Viagem às sombras do passado
Trinta anos depois, ele estava de volta ao mesmo lugar. Durante todo esse tempo, sabia que o velho clube de campo continuava lá, nas cercanias da cidade, e que o mesmo córrego ainda estaria murmurando seu dialeto de água no fundo do vale sem nome. Mas ele havia se esquecido de um detalhe: o bambuzal. Quando o vento bate nos bambus, reproduz com perfeição o som de uma porta se abrindo depois de muitos anos, ou de uma carroça que peregrinava nos tempos em que todas as estradas eram de terra, ou do forro da sua república demolida. E era esse som que ele ouvia agora no mesmo lugar em que conversara com ela, trinta anos atrás.
De início, ele hesitou, mas resolveu seguir. Com algum constrangimento se esgueirou pela trilha que conduz do lado moderno ao lado abandonado da propriedade, cuidando para que os poucos frequentadores do local não o vissem.
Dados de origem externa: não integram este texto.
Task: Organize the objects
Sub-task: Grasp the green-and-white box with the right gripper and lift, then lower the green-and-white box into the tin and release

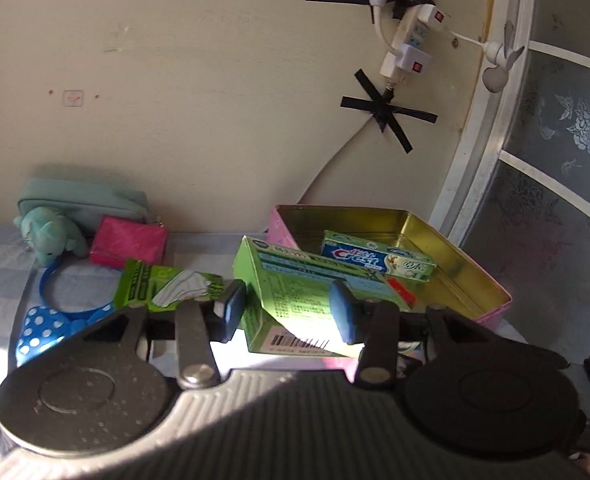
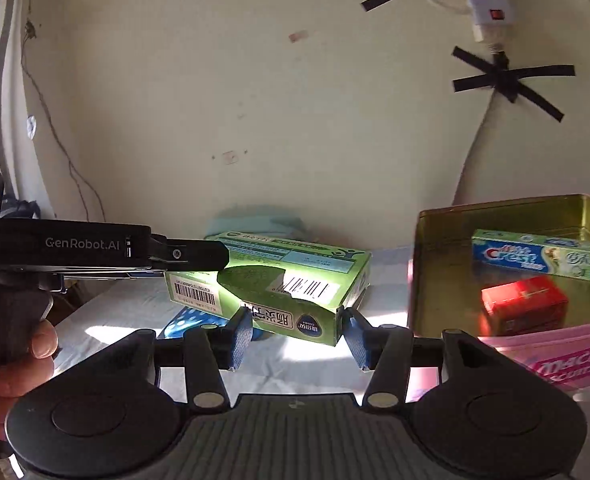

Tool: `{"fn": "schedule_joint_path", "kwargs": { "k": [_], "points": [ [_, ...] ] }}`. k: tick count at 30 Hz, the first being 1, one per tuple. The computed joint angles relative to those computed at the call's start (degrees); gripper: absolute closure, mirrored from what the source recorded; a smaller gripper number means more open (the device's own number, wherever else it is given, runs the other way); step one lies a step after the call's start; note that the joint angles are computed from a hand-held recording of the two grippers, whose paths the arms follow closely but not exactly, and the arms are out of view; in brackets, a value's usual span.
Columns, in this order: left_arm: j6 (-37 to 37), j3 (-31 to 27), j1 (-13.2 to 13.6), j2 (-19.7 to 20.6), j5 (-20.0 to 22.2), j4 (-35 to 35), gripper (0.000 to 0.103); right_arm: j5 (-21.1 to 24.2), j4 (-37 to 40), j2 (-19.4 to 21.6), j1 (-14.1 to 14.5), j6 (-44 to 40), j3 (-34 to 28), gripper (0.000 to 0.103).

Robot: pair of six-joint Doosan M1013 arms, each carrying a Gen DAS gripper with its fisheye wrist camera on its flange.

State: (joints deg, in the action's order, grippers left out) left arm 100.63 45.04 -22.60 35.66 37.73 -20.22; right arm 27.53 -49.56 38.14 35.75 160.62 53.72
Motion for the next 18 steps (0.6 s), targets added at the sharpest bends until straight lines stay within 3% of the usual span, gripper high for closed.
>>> {"fn": "schedule_joint_path", "kwargs": {
  "k": [6,15,16,18],
  "points": [
    [1.72,-11.57,-3.44,7.20,4.55,-0.69,0.055,3.80,-10.94,-3.08,-2.36,11.73,5.39,0.058],
    [-3.85,-38.90,-6.54,22.70,22.02,4.83,0.055,11.98,-8.75,-3.94,-5.31,8.77,7.11,0.057],
    [-3.99,-38.23,-6.94,22.49,21.55,6.94,0.055,14.28,-9.51,-3.56,-5.33,9.06,6.61,0.054],
    [-3.30,-31.08,-7.18,19.10,17.13,8.89,0.055,17.19,-10.45,-3.10,-5.49,9.77,6.06,0.048]
  ]
}}
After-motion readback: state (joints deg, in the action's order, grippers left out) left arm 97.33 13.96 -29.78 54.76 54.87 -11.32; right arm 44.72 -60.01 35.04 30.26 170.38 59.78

Desceu. Para seu grande espanto, encontrou a velha sede social agora em ruínas. Ali ficava a cantina; ali as churrasqueiras; ali as mesas. Agora tudo estava tomado pela sujeira e a destruição, como se tivesse ocorrido um bombardeio aéreo. Não havia mais teto; o mato crescia nas rachaduras do piso; ratos e escorpiões certamente moravam no meio das tábuas podres. Na parede descascada, a propaganda de uma cerveja que não existe mais. “Apenas trinta anos já são suficientes para que se forme um sítio arqueológico”, pensou.
Um pouco mais embaixo, meio destruído, está o banco em que ele conversou com a garota, a alguns passos do córrego, numa tarde igual a esta. Ele não seria a mesma pessoa depois daquela conversa; nela entrou um menino, dela saiu um homem. Embora ele nem sequer a tivesse tocado - nem mesmo um beijo -, uma constelação de objetos luminosos que ele jamais vira até então começou a acender-se em meu espírito, como lâmpadas votivas. Mas ele não acreditava em espírito; achava-me materialista e profundo. “Um rematado idiota”, pensou, com a certeza de trinta anos a mais.
Aquela conversa platônica que eles, dois adolescentes, tiveram no fundo de vale era apenas o anúncio de um longo período de trevas, em que ele não passaria um só dia sem cometer uma grave ofensa a Deus. Um dia, a garota sairia de sua vida para nunca mais, como se um dedo invisível houvesse apagado o interruptor, e ele demoraria um longo tempo para descobrir que a luz não vinha dela.
O barulho do vento no bambuzal o chamava outra vez para o espaço que um dia ele tanto amara, um dos cenários da sua vida, a solidão absoluta. Mas ele não iria mais; já conhecia o lugar, recusava-se a ser ludibriado mais uma vez pelo pior inimigo.
Trinta anos antes, totalmente bêbado, ele fora carregado de volta para a República. Seus amigos o deitaram na cama e ele olhava para a lâmpada do teto, que girava sem parar, como uma estrela, como uma galáxia, como um elétron.
Graças do Deus, ele já não era o mesmo. Com calma e uma estranha alegria, despediu-se das ruínas, do córrego e do rangido da porta. Subiu a tempo de ver o Sol se pôr.